The White House condemned the vote Friday as "shameful."
"This desperate charade of an impeachment inquiry in the House judiciary committee has reached its shameful end," White House press secretary Stephanie Grisham said in a statement. "The president looks forward to receiving in the Senate the fair treatment and due process which continues to be disgracefully denied to him by the House."
The judiciary committee reconvened Friday morning after a marathon 14-hour session Thursday, which ended with Democrats postponing the vote. Committee chairman Jerold Nadler called a halt to the proceedings over the objections of minority Republicans after 11 p.m.
The move to adjourn brought outcries from Republicans, with ranking minority member Rep.
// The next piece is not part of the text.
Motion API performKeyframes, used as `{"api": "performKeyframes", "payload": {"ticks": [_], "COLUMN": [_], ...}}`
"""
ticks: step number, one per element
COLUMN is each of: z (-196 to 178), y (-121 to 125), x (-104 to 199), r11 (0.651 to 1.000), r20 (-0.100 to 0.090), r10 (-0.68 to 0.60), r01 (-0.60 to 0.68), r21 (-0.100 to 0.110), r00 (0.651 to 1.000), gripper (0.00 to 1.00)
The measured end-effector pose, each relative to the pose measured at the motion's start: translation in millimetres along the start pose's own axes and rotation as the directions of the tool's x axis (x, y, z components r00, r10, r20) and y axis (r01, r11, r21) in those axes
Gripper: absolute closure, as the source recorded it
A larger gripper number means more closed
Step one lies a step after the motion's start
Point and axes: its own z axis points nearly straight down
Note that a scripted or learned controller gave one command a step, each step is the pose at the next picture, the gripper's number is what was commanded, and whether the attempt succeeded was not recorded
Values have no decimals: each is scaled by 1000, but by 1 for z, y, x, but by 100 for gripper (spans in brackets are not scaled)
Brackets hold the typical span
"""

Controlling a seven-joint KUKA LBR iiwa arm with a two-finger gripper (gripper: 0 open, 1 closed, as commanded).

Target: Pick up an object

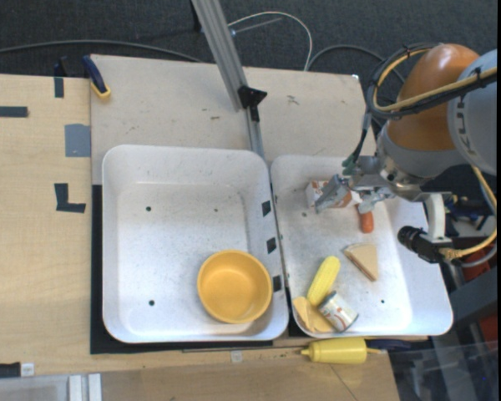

Doug Collins saying he was not consulted and calling the committee session "a kangaroo court."
"The chairman's integrity is gone," he told reporters after the recess, saying Nadler's committee is "more concerned with being on TV in the morning than it was in finishing its job tonight and letting the members go home."
Democrats contended the recess was justified, saying it was important the actual impeachment vote be done "in the light of day" after so many hours of debate and voting down Republican efforts to dismiss the charges.
"We weren't sure if [Republicans] had more amendments, they wouldn't tell us that," said Rep. Madeleine Dean, D-Pa. "And what the chairman's spirit was: We want to make sure we do this in the light of day. We don't want to vote on such an important article, or articles, that matter to the American people [and] to this president, in the late of night."
The committee voted Thursday against four Republican amendments, all on 23-17 party-line votes, including efforts to strike each of the two articles of impeachment, for abuse of power and obstruction of Congress.